A method according to claim 1, comprising forming an inner weld (31) from a first material adjacent the ball plug (27), and forming an outer weld (29) on the inner weld (31) from a second material that has a higher strength than the first material.
A method according to claim 2, wherein the first material is selected from the group consisting of: nickel; nickel alloy; stainless steel; and inconel, and the second material is steel
A method according to claim 1, wherein said weld (29) is formed with at least one pass from a single material.
A method according to any preceding claim, further comprising applying a heat treatment.

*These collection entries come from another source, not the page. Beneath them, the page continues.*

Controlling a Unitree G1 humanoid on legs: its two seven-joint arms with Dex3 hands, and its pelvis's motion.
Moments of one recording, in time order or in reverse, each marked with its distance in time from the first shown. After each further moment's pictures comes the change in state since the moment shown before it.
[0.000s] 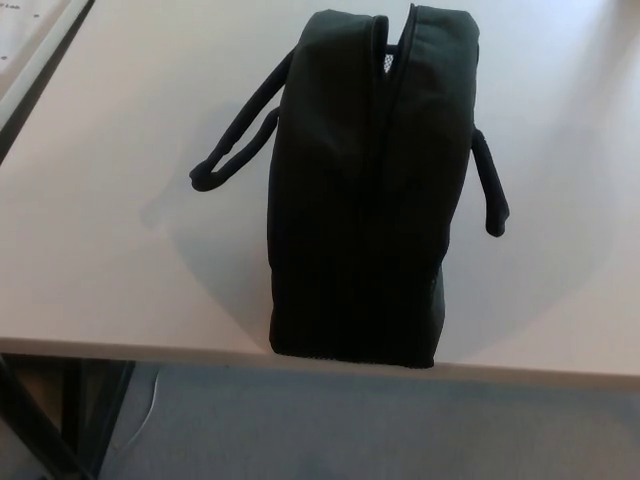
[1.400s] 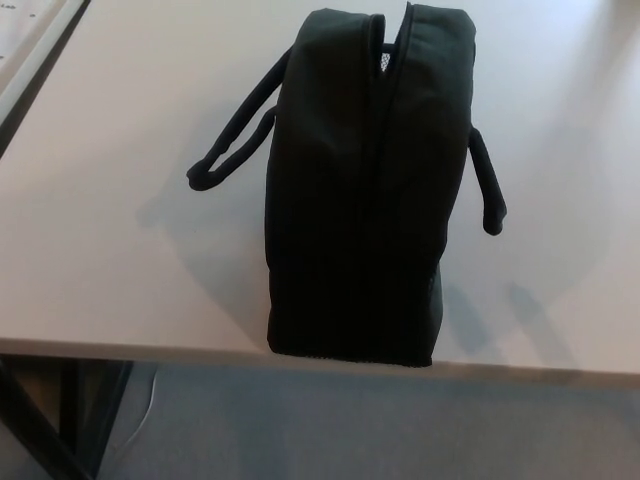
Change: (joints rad) left_arm 0.013 0.402 0.272 -0.467 0.346 -0.319 0.569; right_arm 0.219 -0.127 -0.419 -0.948 -0.240 -0.312 -0.416
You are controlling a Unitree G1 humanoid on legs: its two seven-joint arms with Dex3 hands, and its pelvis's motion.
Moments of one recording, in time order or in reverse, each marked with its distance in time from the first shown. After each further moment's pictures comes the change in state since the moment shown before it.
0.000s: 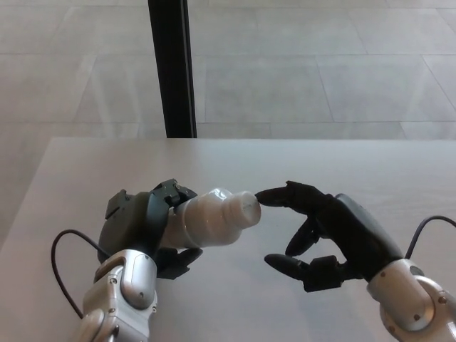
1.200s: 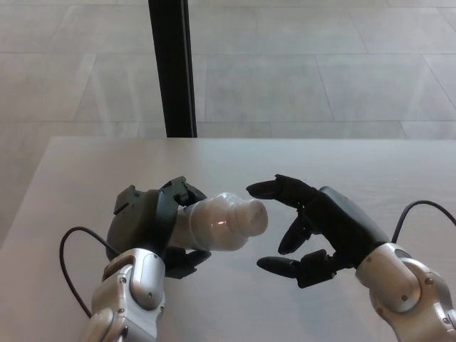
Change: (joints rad) left_arm -0.011 -0.018 -0.023 0.025 0.052 -0.040 0.004; right_arm -0.067 0.017 0.024 0.042 -0.038 0.054 0.083
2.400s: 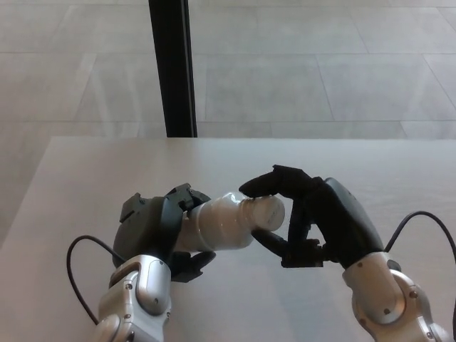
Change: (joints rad) left_arm 0.018 -0.047 0.031 0.027 0.005 -0.016 0.003; right_arm 0.048 0.127 -0.060 0.032 -0.037 -0.125 -0.195
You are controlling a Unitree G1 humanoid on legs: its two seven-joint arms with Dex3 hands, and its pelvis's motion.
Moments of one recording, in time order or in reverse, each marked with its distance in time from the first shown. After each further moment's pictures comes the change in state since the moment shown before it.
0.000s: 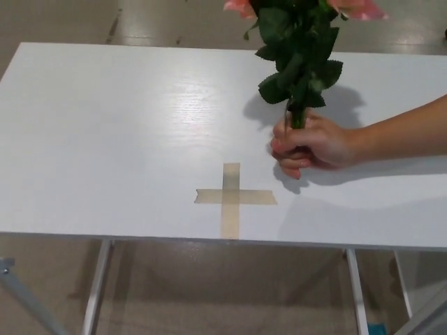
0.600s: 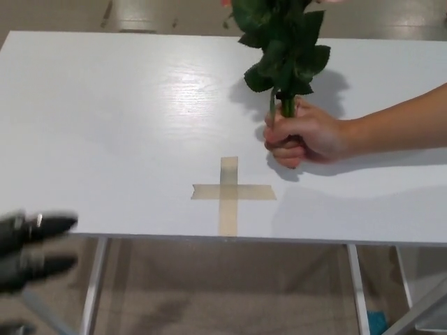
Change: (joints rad) left_arm 0.053 0.076 0.206 -0.646 -0.207 0.185 -0.150; right_arm -0.024 0.000 -0.001 -0.001 0.000 -0.001 0.001
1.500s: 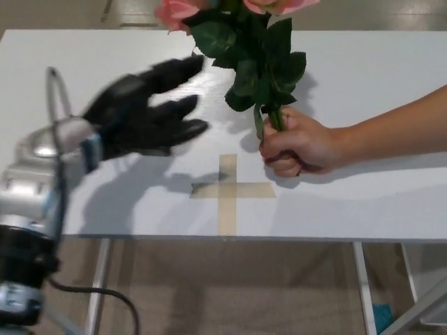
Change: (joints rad) left_arm -1.041 -0.160 -0.492 0.620 0.158 0.131 0.354; right_arm -0.005 0.004 -0.002 -0.007 0.000 0.002 0.000
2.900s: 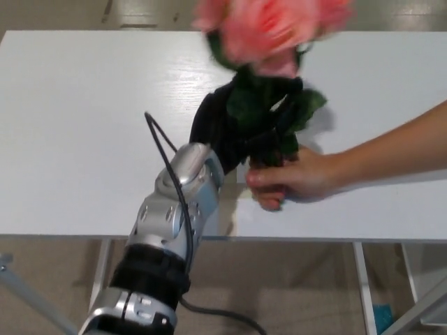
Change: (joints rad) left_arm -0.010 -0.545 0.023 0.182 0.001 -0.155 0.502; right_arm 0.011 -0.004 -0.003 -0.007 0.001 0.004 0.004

A method according to claim 5, further comprising subjecting the ball plug (27) to elevated temperatures during the heat treatment.
A method according to claim 5 or 6, further comprising localizing the heat treatment to a limited portion of the roller cone bit (11) including the weld (29) and the perimeter area (23).

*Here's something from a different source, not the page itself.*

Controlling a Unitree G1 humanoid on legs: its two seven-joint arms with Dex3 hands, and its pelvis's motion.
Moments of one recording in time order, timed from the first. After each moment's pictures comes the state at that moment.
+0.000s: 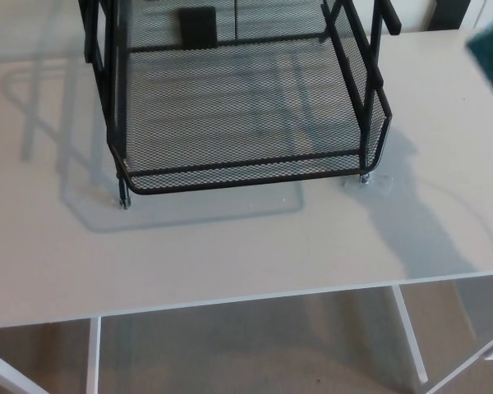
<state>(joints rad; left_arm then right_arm) -0.16 0.62 0.05 1.29 0.08 -0.01 -0.23 -0.81 -0.90 0.17 0.54 -0.62 -0.40 0.00</state>
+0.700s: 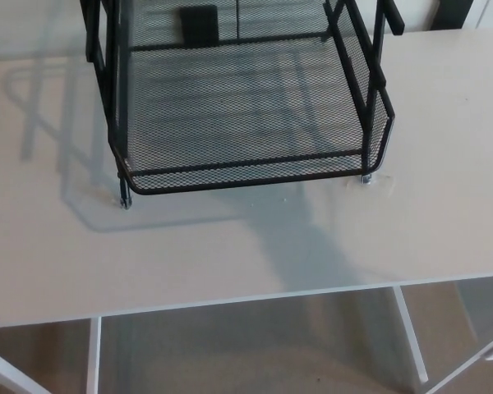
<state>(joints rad) -0.16 0.62 0.05 1.29 0.07 -0.01 -0.23 -1.27 -0.60 0.28 0.57 -0.58 -0.27 0.18</state>
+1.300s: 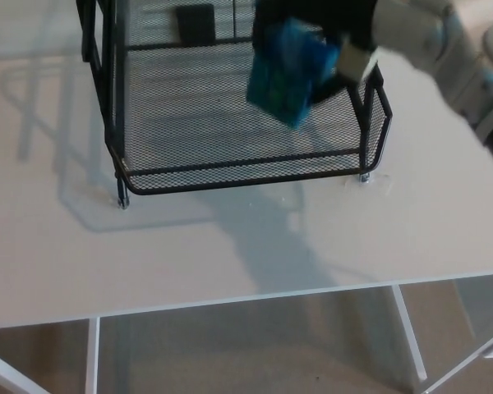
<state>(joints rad) -0.16 0.60 0.05 1.29 0.07 -0.01 -0.23 -1.18 -0.38 0.63 0.73 -0.67 -0.13 0.42</state>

A method according to claim 5, further comprising subjecting the entire roller cone bit (11) to the heat treatment.
A method according to any of claims 1 to 4, further comprising applying an ultrasonic vibration treatment to the barrier (29) and the perimeter area (23).
A method according to any preceding claim, wherein said step of removing material from the weld comprises forming a hole (39) in the weld (29) that extends in an axial direction of the ball way (21).

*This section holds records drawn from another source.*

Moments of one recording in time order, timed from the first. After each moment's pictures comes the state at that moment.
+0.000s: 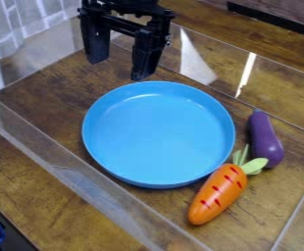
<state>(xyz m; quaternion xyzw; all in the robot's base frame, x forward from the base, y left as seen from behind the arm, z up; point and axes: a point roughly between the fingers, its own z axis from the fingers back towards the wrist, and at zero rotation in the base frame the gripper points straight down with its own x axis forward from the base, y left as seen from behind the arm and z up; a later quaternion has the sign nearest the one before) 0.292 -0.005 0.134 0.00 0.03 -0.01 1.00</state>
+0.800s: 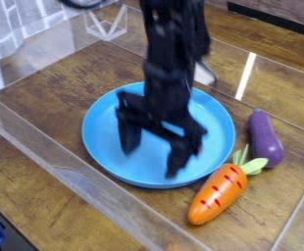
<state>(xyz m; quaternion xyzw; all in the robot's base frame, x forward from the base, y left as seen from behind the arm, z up) 0.277 -0.068 0.040 0.00 0.03 -0.03 1.00</state>
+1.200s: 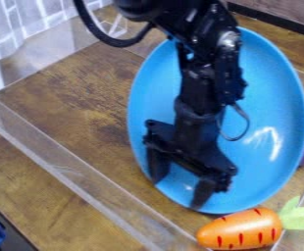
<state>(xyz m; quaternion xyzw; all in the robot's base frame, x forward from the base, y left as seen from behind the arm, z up) 0.284 -0.108 0.022 0.00 -0.01 -0.06 1.00</state>
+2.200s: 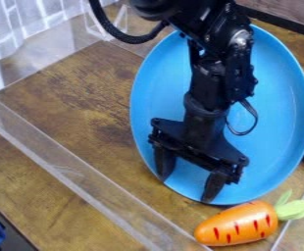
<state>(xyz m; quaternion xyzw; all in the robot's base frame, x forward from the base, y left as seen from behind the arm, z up) 0.299 -0.089 0.022 0.02 -0.02 0.03 1.00</state>
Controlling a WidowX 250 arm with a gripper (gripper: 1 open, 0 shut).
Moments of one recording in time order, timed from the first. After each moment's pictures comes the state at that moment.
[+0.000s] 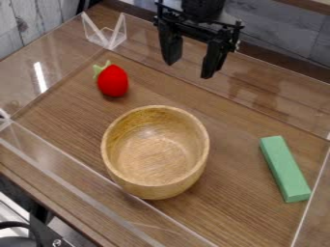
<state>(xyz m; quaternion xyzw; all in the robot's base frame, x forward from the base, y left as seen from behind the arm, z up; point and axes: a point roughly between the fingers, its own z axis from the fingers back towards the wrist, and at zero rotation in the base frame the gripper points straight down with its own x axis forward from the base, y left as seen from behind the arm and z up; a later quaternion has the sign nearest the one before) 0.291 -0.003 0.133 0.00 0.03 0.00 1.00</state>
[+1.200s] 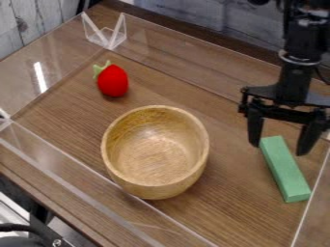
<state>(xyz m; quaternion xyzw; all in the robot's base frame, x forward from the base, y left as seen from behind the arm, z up) 0.297 -0.116 0.066 -0.05 0.08 0.14 0.99</state>
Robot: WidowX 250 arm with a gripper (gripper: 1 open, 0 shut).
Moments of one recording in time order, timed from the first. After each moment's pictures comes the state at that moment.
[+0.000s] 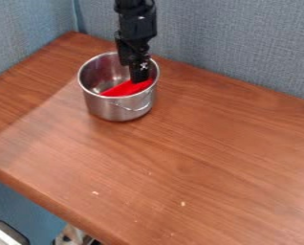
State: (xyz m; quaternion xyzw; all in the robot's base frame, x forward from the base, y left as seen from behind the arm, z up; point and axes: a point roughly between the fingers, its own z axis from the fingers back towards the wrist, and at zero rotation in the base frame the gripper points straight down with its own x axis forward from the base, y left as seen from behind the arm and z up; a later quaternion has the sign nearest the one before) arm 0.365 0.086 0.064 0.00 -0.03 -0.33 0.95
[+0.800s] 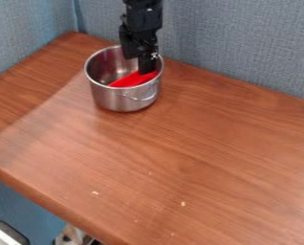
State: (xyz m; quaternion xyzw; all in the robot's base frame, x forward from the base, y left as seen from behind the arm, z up) arm 0.388 0.090 0.064 0.00 0.00 -0.25 0.97
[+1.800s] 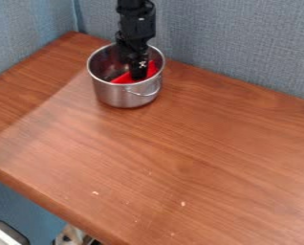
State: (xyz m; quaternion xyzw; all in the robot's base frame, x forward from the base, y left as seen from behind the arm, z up) arm 0.381 0.101 0.057 0.02 -0.02 -0.32 0.95
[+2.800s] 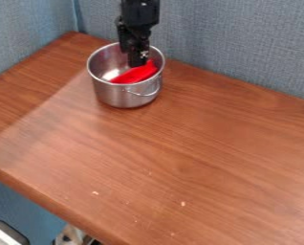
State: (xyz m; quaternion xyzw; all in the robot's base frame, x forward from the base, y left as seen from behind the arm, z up) arm 0.369 0.085 0.086 0.05 -0.02 -0.33 0.94
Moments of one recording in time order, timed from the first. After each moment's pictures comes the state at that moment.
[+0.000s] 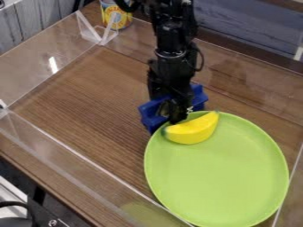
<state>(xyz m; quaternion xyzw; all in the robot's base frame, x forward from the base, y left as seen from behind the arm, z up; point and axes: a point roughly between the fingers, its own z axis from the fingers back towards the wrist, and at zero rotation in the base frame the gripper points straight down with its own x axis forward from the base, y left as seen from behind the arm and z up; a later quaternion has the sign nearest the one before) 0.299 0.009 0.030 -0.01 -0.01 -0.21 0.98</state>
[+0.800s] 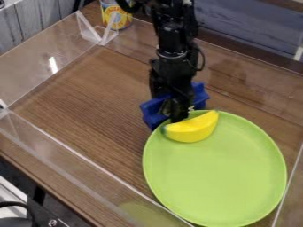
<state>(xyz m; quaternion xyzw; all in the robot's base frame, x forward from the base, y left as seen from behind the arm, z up) 0.303 0.009 0.027 -0.01 -0.02 -0.21 0.98</state>
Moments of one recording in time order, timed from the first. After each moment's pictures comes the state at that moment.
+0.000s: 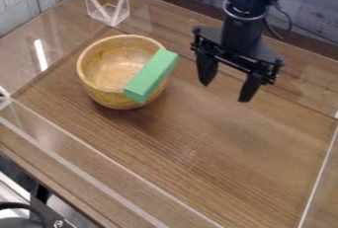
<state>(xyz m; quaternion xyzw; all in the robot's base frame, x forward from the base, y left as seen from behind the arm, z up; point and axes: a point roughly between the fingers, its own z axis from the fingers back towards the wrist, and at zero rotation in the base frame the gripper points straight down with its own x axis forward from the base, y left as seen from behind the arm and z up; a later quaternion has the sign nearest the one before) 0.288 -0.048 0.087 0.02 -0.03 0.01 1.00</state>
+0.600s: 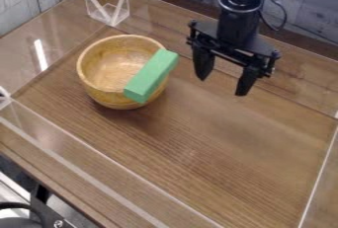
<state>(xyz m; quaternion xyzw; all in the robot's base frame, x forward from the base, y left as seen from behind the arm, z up) 0.291 -0.046 0.095 0.02 -0.04 0.00 1.00</state>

A method according to any preceding claim, wherein residual stress in the weld (29) and the perimeter area (23) is reduced to increase a service load capacity and a service life of the roller cone bit.
A roller cone bit, comprising:
a bit body (13) having heads (15) with cones (17), each head and cone including a ball race (19) at an intersection between the head (15) and cone (17), a ball way (21) extending from the ball race (19) to an outer diameter of the head (15), the respective ball races of the head and cone being aligned to define a toroidal space, balls (25) located in the ball race (19) for mechanically retaining the cone (15) on the head (17), a ball plug (27) located in the ball way (21) to retain the balls (25) in the ball race (19), and a weld (29) formed adjacent the outer diameter of the head (15) to secure the ball plug (27) in the ball way (21);

characterised in that:

said weld comprises a void (39).
A roller cone bit according to claim 12, wherein the void (39) in the weld (29) is a hole that extends in an axial direction of the ball way.
A roller cone bit according to claim 12 or 13, further comprising an inner weld (31) formed from a first material adjacent the ball plug (27), the weld (29) is formed on the inner weld (31) from a second material that has a higher strength than the first material.
A roller cone bit according to claim 14, wherein the first material is selected from the group consisting of: nickel; nickel alloy; stainless steel; and inconel, and the second material is steel.